I am hopping mad. Anybody hear of these issues with the W8? Anybody seeking legal recourse? Any groups coming together? Any advice on what I should do?


----------



## Jay-Bee (Sep 22, 2007)

1200$ to replace a thermostat? Ouch... 12,500$ for an engine, **** me sideways.

I knew these were a nightmare to work on but that is unreal. I know some people have claimed engine failure to insurance and had the work done.

Might be worth a shot, there is a source to every issue, I would take the car to a different shop, something happened, oil pump failed, oil passage blocked, dented oil pan... something caused the issue.

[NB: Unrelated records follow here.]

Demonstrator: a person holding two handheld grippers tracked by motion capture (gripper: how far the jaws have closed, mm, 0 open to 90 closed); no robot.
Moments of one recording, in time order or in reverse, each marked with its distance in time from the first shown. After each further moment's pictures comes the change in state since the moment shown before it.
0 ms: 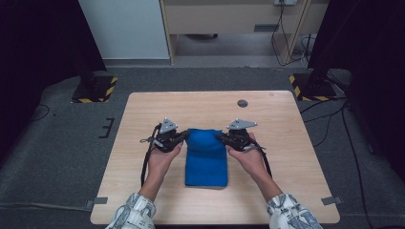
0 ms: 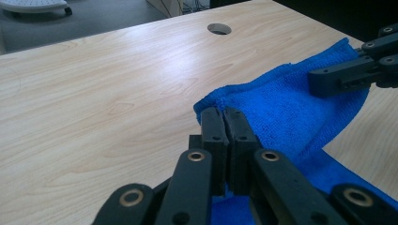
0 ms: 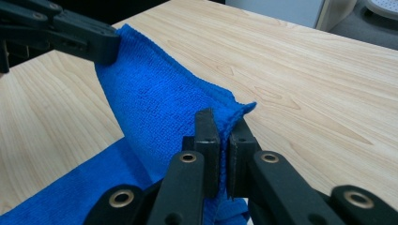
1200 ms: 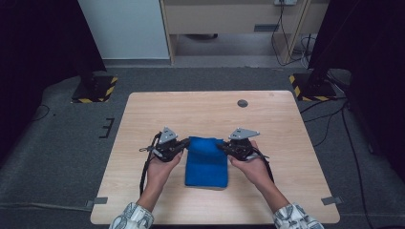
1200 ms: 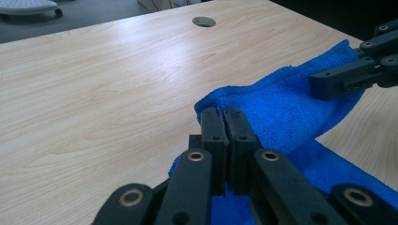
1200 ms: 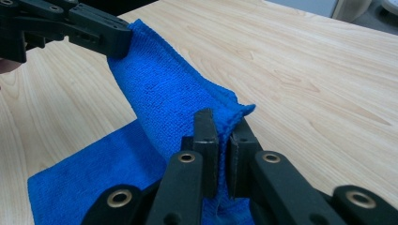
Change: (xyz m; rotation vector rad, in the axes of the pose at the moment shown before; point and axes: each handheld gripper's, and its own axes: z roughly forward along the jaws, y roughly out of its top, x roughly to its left) left arm -0.016 -0.018 -0.012 -0.010 -0.028 0.011; right arm 0.017 -0.017 -0.017 0.018 0.035 -0.034
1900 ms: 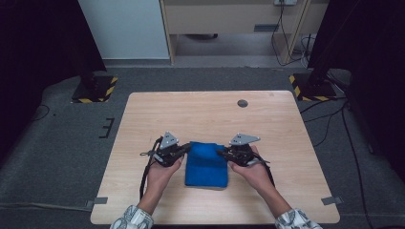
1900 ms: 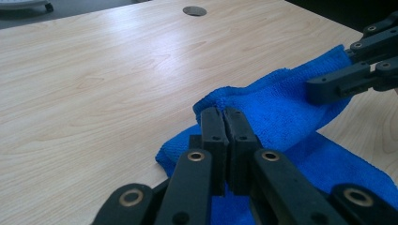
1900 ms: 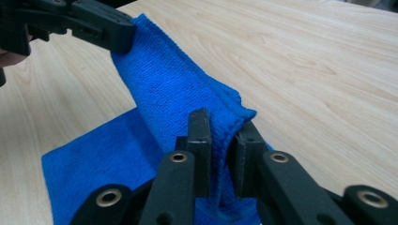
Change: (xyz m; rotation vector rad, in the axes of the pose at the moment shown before) left arm -0.009 -0.011 -0.002 0.018 -0.022 0.008; right arm 0.006 -0.016 -0.002 0.017 0.028 0.003
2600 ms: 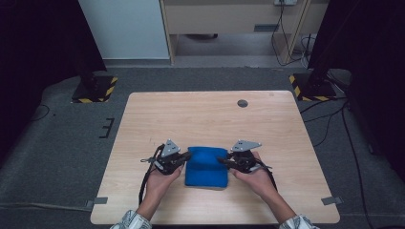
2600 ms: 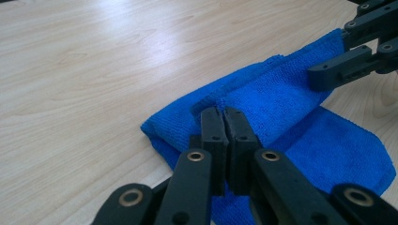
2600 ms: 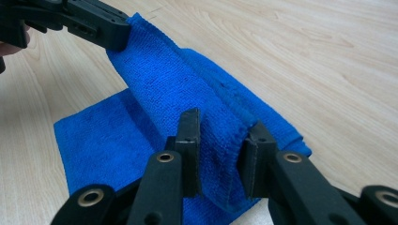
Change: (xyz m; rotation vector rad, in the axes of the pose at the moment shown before) left arm -0.010 -0.019 -0.003 0.053 -0.018 0.030; right arm 0.004 -0.019 -0.004 0.037 0.026 0.004
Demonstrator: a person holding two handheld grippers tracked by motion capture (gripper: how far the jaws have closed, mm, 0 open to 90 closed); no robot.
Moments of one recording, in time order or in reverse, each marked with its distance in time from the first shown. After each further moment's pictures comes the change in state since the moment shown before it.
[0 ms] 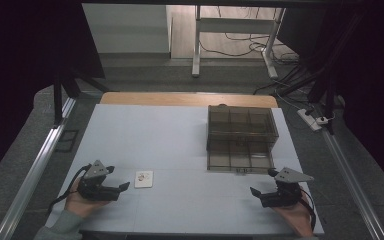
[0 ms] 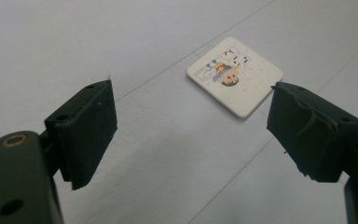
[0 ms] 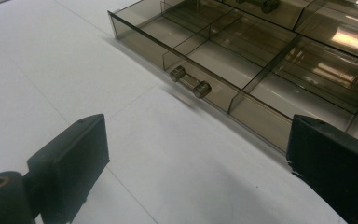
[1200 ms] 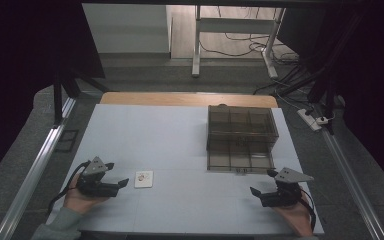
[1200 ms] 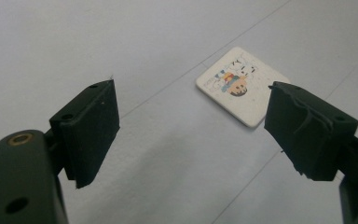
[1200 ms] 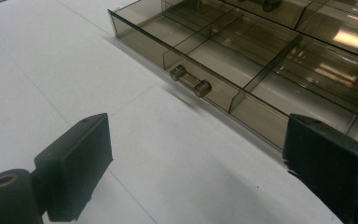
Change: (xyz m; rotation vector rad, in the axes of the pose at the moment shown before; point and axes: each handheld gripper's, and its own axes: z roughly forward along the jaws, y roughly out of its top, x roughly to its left) left arm 0.007 0.008 -0.002 -0.009 0.005 0.023; right arm -0.001 -0.001 0.001 -0.004 0.002 -0.002
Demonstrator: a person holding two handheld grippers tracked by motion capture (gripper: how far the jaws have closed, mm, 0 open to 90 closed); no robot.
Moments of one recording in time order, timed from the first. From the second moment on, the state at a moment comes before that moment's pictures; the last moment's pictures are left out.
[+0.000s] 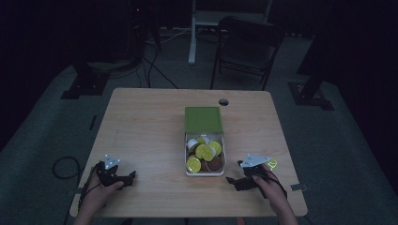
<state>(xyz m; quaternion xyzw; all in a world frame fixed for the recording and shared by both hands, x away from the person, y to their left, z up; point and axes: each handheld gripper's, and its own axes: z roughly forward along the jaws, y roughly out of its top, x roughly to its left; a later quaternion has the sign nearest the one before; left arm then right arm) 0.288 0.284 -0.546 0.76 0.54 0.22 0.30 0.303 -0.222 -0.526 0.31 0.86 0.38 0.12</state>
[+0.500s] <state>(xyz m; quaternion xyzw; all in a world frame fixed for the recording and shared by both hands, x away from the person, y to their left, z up) 0.288 0.284 -0.546 0.76 0.54 0.22 0.30 0.298 -0.215 -0.543 0.25 0.90 0.35 0.11</state>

I work with a lot of high end clients doing IT work, if I ever told them "Yea it's broken, and I can fix it for a ridiculous fee, but I don't know what caused it" i'd be cleaning out my desk right now.


----------



## mperew8 (Jul 31, 2010)

*W8 problems.*

I've never heard this problem before with the oil as far as $1200 for the thermostat they saw your wallet in your sights same with 12.5K just for parts with the motor. Don't pay. First off the motor is for sale from VW parts outlet for $4100 and the work involved really isn't that bad. As far as the thermostat goes the part is for sale online for about $400 and it takes about an hour to install maybe 2. The W8 is just a car that generally needs very carefully upkeep or it breaks very badly. Keep up on it and its like any other VW. *knock on wood*


----------



## Mikes4288 (Apr 20, 2009)

That is insane for a motor


----------



## nonameuser (Oct 3, 2010)

iiish for 12.5k I would drop a GM LS6 with a T56 in there


----------



## rglinnett (Nov 24, 2011)

*W8 engine for sale*

see my classified posting for sale in B5 Passat


----------



## RadoCC (Apr 8, 2003)

$12,500 for a replacement engine???? That's how much I bought my W8 for.  Unfortunately, this is a rare engine, and any major work that needs to be done to it requires that it be dropped. The labor hours of doing that is insane. I immediately bought an extended warranty after purchasing my car. Hopefully, nothing like this happens to me, but I'm curious to find out what happens with your car. Good luck.


----------



## gcwalla (Mar 6, 2005)

I have a motor out of a '02 I am parting out. Has 98k on the motor. PM if your interested. Runs great no problems with engine. I took a video snap shot of it before I pulled it out.


----------



## VWPassatW8_UA (Jul 11, 2007)

*w8 engine*

my engine went out too the problem ended up being a bent rod , at 112k , if you find a way to sue vw im on the same boat


----------



## W8forPHIL (Feb 15, 2012)

Where are you located?


----------



## gcwalla (Mar 6, 2005)

I have my W8 on the garage floor, I am in Kansas City.
It looks like the valve cover gaskets are leaking on it, if your interested I would go ahead and replace them. I also have video of it running before I took it out.


----------